Using ViralGeneClock, the users can deposit the whole genome sequence (WGS) of different strains of a virus. The tool then examines the evolutionary relationship of the strains, and also estimates the relative mutation rates of the genes across these strains. It leverages Prokka for viral genome annotation, Muscle for multiple sequence alignment of each gene for different strains and the Neighbor Joining Algorithm for determining genetic distances and branch lengths. ViralGeneClock utilizes the genetic distance and branch length data to then provide relative mutation rates for each annotated gene. This is primarily a Linux tool developed through the Ubuntu subsystem; the environment for running ViralGeneClock can be simulated using Github's Codespaces.

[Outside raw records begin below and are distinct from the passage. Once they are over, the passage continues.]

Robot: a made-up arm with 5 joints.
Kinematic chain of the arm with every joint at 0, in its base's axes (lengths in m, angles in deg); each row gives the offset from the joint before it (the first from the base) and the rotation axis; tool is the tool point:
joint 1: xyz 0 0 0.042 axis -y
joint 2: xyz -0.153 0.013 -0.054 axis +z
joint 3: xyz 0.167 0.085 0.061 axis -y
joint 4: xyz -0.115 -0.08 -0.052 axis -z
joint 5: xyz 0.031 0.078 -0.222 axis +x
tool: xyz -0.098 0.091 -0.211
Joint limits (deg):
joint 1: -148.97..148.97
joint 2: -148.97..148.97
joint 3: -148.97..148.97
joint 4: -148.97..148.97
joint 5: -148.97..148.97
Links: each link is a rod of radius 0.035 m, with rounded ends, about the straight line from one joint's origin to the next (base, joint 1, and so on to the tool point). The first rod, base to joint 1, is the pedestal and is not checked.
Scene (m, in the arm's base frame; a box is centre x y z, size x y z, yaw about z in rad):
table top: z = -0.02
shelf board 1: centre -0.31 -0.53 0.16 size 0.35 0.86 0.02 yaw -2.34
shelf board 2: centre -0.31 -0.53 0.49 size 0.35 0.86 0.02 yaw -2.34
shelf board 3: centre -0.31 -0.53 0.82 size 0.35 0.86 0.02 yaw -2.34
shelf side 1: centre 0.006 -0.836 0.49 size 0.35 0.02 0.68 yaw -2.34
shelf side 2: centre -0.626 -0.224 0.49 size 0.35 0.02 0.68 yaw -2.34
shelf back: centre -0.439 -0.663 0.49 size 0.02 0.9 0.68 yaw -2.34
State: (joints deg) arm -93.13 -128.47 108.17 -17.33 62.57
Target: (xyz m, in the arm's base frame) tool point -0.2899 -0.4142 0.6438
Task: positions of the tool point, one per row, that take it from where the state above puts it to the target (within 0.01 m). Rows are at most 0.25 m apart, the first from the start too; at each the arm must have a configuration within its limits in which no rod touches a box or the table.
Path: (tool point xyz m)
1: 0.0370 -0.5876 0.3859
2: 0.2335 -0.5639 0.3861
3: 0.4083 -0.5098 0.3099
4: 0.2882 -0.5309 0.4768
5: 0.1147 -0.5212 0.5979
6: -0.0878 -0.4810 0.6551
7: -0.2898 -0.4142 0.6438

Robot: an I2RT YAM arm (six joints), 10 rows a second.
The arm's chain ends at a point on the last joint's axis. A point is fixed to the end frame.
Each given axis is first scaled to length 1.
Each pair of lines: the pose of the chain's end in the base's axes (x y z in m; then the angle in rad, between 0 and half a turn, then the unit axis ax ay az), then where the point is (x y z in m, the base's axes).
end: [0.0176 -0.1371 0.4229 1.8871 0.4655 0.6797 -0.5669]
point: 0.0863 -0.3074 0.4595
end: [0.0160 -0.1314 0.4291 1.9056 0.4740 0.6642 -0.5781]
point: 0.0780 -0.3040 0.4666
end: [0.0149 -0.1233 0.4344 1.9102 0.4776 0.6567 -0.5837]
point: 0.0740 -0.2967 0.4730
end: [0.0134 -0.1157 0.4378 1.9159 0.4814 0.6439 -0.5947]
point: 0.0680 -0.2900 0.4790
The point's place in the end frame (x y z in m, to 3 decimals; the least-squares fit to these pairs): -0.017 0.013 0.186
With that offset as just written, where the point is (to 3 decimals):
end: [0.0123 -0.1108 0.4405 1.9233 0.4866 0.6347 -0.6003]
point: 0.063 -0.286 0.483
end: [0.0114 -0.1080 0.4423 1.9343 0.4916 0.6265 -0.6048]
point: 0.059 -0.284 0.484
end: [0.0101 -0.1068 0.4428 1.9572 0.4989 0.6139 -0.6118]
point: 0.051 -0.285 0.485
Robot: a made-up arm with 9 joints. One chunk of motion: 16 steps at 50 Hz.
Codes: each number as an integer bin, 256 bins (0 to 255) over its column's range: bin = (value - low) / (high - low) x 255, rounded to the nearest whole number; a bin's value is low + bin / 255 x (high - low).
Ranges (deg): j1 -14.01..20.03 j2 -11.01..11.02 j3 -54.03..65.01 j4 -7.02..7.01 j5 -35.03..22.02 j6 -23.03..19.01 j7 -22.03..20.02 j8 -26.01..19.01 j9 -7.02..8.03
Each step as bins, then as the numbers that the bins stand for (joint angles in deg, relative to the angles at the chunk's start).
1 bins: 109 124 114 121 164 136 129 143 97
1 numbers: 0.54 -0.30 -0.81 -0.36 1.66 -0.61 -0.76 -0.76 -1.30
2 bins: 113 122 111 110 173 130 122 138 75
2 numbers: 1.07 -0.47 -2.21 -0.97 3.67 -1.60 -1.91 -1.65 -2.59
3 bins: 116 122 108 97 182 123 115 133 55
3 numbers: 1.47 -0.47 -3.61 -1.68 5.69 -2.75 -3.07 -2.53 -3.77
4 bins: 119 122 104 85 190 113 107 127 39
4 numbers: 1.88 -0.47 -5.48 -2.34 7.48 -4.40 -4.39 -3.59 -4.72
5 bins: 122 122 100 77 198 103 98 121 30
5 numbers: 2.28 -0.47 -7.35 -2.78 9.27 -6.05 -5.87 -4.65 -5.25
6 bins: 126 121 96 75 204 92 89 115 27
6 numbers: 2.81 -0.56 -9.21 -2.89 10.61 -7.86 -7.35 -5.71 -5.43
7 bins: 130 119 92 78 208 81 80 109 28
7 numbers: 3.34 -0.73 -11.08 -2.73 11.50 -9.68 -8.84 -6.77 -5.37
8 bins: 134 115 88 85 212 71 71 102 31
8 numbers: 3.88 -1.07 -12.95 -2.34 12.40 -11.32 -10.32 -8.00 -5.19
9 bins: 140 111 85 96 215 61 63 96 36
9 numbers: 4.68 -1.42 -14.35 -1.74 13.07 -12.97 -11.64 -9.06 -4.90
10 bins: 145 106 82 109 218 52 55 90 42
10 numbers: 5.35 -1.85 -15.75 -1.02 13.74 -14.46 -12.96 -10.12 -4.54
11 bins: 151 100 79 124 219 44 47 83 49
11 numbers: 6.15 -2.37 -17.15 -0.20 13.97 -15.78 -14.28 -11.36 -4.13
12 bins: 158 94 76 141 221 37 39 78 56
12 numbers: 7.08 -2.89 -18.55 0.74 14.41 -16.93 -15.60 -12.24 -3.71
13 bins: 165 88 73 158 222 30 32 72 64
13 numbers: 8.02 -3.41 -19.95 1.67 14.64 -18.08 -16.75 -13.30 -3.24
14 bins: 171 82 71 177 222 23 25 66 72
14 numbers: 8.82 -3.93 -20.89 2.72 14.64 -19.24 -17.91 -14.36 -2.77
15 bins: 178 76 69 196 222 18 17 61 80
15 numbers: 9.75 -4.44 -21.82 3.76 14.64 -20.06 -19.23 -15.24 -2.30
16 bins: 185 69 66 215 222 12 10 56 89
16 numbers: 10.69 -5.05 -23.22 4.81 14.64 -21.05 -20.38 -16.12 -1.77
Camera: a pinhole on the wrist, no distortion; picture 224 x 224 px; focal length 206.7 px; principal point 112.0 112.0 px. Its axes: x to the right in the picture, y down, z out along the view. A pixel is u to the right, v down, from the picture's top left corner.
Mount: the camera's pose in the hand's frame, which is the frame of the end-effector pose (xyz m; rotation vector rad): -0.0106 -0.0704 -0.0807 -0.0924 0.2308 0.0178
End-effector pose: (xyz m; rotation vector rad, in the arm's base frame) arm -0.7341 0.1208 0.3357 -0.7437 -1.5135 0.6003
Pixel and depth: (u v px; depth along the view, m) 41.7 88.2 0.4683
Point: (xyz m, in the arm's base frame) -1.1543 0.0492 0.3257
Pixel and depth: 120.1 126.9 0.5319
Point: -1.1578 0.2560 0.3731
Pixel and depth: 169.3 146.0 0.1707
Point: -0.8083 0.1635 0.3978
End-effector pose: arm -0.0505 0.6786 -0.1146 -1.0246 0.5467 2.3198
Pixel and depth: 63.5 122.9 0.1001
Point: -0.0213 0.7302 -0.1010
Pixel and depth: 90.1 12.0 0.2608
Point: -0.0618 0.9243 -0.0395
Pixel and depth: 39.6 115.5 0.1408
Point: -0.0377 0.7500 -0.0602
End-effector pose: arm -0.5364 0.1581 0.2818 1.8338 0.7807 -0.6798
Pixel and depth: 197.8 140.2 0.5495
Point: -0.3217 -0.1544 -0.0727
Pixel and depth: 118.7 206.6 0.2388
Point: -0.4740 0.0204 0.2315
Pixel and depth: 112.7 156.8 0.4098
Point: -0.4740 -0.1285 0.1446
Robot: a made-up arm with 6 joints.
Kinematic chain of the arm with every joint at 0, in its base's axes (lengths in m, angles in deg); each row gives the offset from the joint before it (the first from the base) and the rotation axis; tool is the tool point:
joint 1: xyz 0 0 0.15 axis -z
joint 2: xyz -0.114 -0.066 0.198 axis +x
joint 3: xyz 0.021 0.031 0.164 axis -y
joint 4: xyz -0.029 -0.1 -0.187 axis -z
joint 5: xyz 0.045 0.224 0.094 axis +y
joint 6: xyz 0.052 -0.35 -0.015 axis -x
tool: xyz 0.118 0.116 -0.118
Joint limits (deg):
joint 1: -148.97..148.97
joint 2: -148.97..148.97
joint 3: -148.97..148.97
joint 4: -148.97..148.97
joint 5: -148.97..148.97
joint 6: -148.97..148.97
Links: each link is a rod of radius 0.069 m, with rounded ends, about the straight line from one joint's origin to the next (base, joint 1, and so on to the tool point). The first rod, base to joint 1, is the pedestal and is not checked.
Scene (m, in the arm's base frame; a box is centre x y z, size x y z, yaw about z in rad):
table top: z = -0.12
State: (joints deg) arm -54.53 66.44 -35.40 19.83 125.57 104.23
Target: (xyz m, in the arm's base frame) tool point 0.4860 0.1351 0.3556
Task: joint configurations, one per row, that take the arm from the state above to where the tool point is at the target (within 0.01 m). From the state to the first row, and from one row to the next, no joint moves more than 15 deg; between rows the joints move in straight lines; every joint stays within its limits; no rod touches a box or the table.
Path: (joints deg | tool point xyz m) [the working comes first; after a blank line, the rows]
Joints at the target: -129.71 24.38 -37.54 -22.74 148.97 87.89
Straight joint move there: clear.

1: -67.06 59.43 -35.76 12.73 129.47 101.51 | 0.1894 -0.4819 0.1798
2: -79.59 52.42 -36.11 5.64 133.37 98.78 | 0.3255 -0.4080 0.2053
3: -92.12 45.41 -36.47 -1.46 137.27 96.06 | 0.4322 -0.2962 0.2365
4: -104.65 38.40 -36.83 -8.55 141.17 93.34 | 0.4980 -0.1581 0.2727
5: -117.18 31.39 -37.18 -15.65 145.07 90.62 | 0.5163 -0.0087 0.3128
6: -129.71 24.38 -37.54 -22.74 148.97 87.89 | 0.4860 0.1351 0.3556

The final .zip folder is emailed to the provided address. Outputs from the full genome analysis is saved in the folder fullSequence-output. Results from gene-specific analyses are saved in the folder geneAnalysis-output, and the output for relative mutation rates is saved in the folder avg_mutation_rate_final.

Installations

Create a new Github codespace, and clone the repository mkayasth/viralGeneClock--codespaces into your codespace. Using the terminal of the codespace, install the following dependencies:

1) Prokka:

Use the Bioconda channel to install Prokka:

conda install -c conda-forge -c bioconda -c defaults prokka

2) MUSCLE:

wget http://www.drive5.com/muscle/downloads3.8.31/muscle3.8.31_i86linux32.tar.gz
tar -zxvf muscle3.8.31_i86linux32.tar.gz
chmod +x muscle3.8.31_i86linux32

3) Python3 Dependencies:

pip install matplotlib
pip install biopython
pip install flask
pip install flask-mail

Usage

After completing necessary installations, run the web app with app.py :)

python3 app.py

Alternatively, you can use the command line interface with main.py (app.py calls main.py using the subprocess library).

python3 main.py <input_fasta_file> <reference strain>

The <input_fasta_file> comprises the complete set of whole genome sequences (WGS) for the strains you intend to analyze.

Each strain's FASTA header should be the name of the strain.